Whenever you run define_problem
, we generate two Bernstein polynomials. The first is in market shares, and serves as the design matrix for the NPIV regression. The second is in the vector of instruments.
GMM Estimation
The estimation problem takes the following form:
\[ \min_{\theta} \sum_{j=1}^J \Big [\sum_{t=1}^T \tilde \xi_{jt} \Big ]'(A_j'A_j)^- \Big [\sum_{t=1}^T \tilde \xi_{jt} \Big ]\]
where $\tilde \xi_{jt}$ are the values of $\xi_{jt}$ implies by the current estimate of the demand system. The matrix $A_j$ is the aforementioned Bernstein polynomial in demand instruments for product $j$.
When we are solving this linear problem using JuMP.jl, we solve it as written. When we are using more general approaches (Optim.jl or Turing.jl), we found this problem to be difficult to efficiently solve as written. Instead, during the construction of the problem, we multiply out the matrices above, allowing us to store and manipulate much smaller matrices for evaluating our objective functions. In particular, for appropriately defined values of $y,X$ and $Z$, we can rewrite the objective function as
\[ \min_\theta (y - X\theta)' Z (y - X \theta)\]
For complicated problems, $\theta$ can include hundreds of parameters, meaning that $Z$ and $X$ may have hundreds of columns (and, in the case of $Z$, rows). Manipulating these large matrices directly resulted in an estimation process that was quite slow even with analytic gradients. However, note that if we multiply out the product above, we get
\[ y'Zy + y'Z X\theta - \theta'X'Zy + \theta'X'X \theta \]
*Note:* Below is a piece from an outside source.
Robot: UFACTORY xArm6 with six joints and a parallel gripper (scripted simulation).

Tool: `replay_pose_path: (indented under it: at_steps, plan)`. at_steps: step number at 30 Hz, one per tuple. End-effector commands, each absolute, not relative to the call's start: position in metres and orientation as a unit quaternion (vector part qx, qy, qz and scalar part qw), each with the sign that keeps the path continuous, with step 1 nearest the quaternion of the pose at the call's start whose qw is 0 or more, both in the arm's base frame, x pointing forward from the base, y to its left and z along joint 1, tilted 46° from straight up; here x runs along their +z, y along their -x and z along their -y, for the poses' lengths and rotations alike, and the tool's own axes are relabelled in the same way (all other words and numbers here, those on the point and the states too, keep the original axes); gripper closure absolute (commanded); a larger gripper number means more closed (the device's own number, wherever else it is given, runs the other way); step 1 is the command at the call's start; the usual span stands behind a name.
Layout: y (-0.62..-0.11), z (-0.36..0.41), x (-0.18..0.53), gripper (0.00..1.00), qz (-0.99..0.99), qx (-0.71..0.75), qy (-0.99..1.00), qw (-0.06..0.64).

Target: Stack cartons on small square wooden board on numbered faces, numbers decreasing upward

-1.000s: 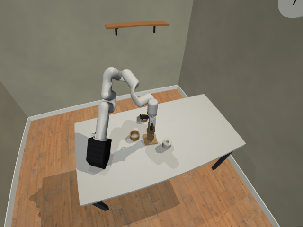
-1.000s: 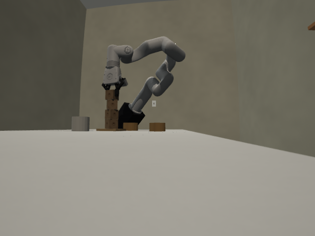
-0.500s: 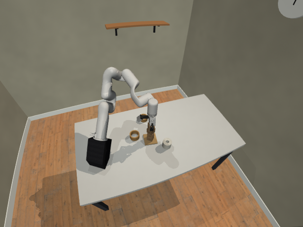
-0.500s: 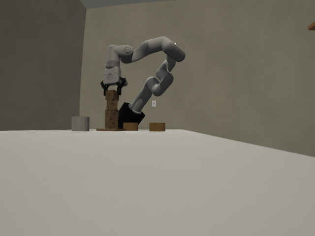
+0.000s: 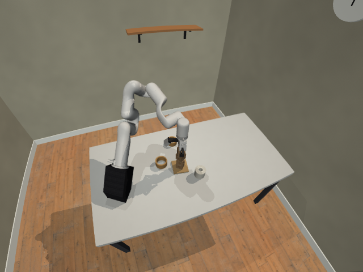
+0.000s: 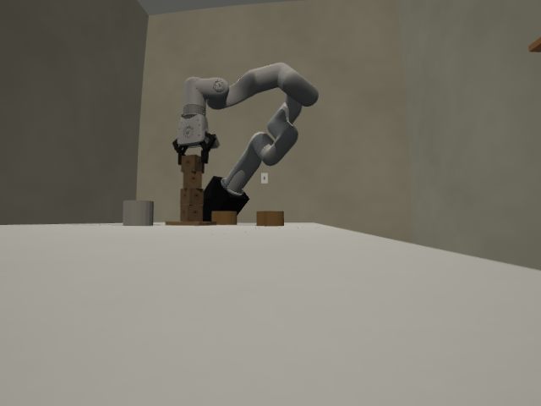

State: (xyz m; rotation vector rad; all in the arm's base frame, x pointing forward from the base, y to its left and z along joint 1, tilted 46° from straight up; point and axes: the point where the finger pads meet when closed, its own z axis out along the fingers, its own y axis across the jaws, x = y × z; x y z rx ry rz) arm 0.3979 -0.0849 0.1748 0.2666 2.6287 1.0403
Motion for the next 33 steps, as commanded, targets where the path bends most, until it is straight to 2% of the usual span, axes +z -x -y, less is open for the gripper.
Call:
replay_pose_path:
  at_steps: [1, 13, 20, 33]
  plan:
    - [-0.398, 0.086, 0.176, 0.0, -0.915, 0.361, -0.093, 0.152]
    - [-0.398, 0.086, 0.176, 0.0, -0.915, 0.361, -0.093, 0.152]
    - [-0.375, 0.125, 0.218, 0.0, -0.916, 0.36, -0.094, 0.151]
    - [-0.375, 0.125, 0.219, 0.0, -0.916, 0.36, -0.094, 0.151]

Note, then, that the first term is constant with respect to $\theta$, and the rest of the terms are relatively small matrices which can be pre-computed prior to estimation. In practice, to handle normalizations and to treat the components $\theta$ that correspond to the index $\delta$ differently from those that correspond to the inverse demand functions themselves, we use a slightly different formulation, but the impact is the same. By pre-computing these matrices and storing them during problem construction, we find that estimation is dramatically faster. The only cost we pay is that this process introduces a small amount of (floating-point) errors in our objective function construction, but we find that these are negligible even in simulated data with unreasonably high signal to noise ratios (i.e., small optimized objective values).
Fixed Effects
Fixed effects are estimated as parameters, not absorbed from the data. So, be careful including fixed effects with too many values, as this may both slow down the optimization and require more memory.
To include fixed effects (categorical variables), use the option FE
to provide a vector of strings, where each element of the vector is a name of a column in the provided data df
. Note however that at present, variables that are included as fixed effect must be constant across products within a market. The only exception to this rule is "product"
which is a keyword which will produce product fixed-effects. There need not be a column named product
in the data, and in fact the code will ignore it if it's there.
Given how commmon fixed effect regression packages have become, users may expect the package to smartly identify and drop singletons and perform colinearity checks. This it not yet implemented– at present, the only thing we do beyond including all fixed effects as dummy variables is to drop one level per dimension of fixed effects.